As part of the deal, Ascential said it will retain $80 million from the proceeds of the sale to cover a potential shortfall, but the disclosure sends another mixed signal on the outcome of Hudson MX, a once-promising startup that generated interest from the major agency holding companies as a potential challenger to the their dominant technology provider, Mediaocean.
As part of its deal with Omnicom, Ascential has disclosed that the holding company has agreed to participate “in the sales process” of Hudson MX, but neither Ascential nor Omnicom has disclosed exactly what that means -- other than the fact that Omnicom is not acquiring any of the equity of Hudson MX as part of the digital commerce assets it has agreed to buy from Ascential.

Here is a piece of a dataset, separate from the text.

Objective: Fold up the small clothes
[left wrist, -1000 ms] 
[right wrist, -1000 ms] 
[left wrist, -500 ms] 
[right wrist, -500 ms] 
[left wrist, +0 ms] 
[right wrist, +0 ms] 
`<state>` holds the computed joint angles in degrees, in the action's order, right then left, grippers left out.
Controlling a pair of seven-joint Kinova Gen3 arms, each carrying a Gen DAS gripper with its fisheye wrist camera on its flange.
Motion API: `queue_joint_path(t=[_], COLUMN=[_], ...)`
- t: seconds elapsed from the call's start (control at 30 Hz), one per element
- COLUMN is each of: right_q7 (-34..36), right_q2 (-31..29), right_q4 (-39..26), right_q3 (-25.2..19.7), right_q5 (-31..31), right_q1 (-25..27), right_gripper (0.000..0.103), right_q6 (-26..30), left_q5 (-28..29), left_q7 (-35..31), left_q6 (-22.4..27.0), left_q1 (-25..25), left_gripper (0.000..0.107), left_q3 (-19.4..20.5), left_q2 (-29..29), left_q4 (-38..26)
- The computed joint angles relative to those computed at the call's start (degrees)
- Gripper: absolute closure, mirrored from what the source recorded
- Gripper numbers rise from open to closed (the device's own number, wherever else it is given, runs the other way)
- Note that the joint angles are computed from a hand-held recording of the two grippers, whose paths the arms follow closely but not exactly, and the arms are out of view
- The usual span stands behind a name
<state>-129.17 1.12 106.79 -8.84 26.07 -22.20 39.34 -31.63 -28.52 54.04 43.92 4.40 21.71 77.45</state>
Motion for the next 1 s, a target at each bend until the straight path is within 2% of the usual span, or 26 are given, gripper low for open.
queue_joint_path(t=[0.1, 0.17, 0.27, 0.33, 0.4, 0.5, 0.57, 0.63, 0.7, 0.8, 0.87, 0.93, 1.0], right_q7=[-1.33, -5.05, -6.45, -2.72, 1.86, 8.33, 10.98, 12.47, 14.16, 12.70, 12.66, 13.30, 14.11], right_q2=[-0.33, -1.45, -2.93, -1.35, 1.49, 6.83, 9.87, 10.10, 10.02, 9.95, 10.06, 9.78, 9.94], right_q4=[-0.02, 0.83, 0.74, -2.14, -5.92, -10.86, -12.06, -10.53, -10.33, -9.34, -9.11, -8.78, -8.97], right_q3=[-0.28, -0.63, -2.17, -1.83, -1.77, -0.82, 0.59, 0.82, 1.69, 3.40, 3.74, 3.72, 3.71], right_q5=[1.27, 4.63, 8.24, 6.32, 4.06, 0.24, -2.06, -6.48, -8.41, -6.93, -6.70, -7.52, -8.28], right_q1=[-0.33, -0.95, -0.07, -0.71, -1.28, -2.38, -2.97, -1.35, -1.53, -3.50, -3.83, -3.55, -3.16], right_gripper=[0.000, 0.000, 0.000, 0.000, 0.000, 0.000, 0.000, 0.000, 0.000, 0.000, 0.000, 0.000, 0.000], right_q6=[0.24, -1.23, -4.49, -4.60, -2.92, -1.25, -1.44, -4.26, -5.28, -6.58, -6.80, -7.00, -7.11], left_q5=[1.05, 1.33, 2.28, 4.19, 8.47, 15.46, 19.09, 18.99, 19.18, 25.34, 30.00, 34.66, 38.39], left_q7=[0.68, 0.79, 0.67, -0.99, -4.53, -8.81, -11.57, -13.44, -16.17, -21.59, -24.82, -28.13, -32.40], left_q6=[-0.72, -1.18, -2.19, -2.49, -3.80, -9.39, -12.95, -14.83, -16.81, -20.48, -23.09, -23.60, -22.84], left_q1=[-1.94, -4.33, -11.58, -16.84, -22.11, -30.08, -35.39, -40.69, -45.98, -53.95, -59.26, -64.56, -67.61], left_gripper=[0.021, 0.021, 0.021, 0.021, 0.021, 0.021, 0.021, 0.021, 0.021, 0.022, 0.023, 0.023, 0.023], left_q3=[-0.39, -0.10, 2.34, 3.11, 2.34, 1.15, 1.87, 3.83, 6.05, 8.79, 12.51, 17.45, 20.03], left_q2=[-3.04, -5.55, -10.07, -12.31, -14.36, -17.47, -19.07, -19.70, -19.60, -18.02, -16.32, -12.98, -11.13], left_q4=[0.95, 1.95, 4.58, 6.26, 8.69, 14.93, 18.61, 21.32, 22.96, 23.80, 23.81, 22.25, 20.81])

Among the scenarios is the notion that Omnicom might be helping to organize an effort for among one or more other holding companies to acquire Hudson MX and operate it as part of an independent joint venture, similar to an attempt by Omnicom and WPP to launch their Mediaport joint venture two decades ago.
That scenario has also sparked industry chatter that Mediaocean -- which previously made an offer to acquire Hudson MX that was rejected by its board -- might also be a likely suitor, if for no better reason than to stifle a potential holding-company joint venture.

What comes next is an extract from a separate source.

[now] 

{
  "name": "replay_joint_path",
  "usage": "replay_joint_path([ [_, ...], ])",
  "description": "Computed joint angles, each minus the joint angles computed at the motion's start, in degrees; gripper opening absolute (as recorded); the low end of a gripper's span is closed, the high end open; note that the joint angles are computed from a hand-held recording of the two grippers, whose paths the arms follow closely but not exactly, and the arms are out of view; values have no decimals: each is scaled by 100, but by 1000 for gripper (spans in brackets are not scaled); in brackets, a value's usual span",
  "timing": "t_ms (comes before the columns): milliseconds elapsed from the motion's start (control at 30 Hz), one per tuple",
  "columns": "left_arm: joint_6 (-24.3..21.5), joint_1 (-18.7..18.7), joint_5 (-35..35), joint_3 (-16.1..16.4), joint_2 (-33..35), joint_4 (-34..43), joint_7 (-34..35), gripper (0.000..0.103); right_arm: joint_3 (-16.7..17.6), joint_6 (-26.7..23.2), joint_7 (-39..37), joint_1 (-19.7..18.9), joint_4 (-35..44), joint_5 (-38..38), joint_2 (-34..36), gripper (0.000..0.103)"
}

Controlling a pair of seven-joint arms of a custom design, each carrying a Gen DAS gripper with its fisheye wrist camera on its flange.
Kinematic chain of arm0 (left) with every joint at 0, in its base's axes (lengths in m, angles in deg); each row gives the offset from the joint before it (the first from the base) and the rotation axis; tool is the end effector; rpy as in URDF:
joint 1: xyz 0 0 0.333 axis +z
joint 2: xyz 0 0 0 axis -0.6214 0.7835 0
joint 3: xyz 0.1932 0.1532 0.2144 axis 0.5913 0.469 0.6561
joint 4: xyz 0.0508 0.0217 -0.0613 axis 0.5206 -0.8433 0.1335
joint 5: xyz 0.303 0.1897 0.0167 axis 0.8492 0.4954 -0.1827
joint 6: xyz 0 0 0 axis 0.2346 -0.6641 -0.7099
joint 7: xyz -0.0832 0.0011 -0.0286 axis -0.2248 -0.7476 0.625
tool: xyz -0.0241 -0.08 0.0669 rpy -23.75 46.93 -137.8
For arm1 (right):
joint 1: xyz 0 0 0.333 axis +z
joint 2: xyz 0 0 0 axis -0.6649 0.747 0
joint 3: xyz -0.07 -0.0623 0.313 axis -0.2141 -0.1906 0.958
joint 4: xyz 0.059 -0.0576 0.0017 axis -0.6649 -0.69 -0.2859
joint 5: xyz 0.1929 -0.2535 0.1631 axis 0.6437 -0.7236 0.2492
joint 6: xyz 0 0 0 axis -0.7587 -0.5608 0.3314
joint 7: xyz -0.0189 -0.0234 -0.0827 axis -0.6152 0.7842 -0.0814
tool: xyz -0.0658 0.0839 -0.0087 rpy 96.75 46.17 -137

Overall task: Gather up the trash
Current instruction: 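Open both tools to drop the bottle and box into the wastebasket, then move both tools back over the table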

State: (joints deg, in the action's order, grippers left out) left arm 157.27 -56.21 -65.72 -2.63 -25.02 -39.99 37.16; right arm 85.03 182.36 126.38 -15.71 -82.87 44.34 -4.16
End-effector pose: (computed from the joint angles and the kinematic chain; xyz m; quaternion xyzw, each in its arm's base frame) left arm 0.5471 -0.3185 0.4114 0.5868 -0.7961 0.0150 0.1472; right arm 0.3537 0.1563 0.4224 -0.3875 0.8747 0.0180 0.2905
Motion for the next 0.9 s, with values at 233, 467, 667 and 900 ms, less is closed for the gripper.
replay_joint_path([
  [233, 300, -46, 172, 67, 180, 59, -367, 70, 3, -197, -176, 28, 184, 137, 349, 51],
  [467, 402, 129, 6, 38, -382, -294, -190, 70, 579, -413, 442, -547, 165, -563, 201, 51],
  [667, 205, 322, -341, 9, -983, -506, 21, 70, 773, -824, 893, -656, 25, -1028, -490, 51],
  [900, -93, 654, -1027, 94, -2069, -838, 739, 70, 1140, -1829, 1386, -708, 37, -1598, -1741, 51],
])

In addition, Mediaocean likely would see some value in acquiring some of the assets, and especially the talent remaining in Hudson MX.
“There is no certainty that Ascential will be able to implement its future strategy regarding Hudson, and it may be obliged to acquire additional shares in Hudson,” Ascential says in its new disclosure, adding: “There can be no guarantee that Ascential will be able to dispose of its interest in Hudson at a later date. Following completion of the Sales, Ascential’s interest in Hudson will represent a materially greater proportion of the Retained Ascential Group than it represents of the Ascential Group today.”
MediaLink Founder and CEO Michael Kassan also is among the current shareholders of Hudson MX.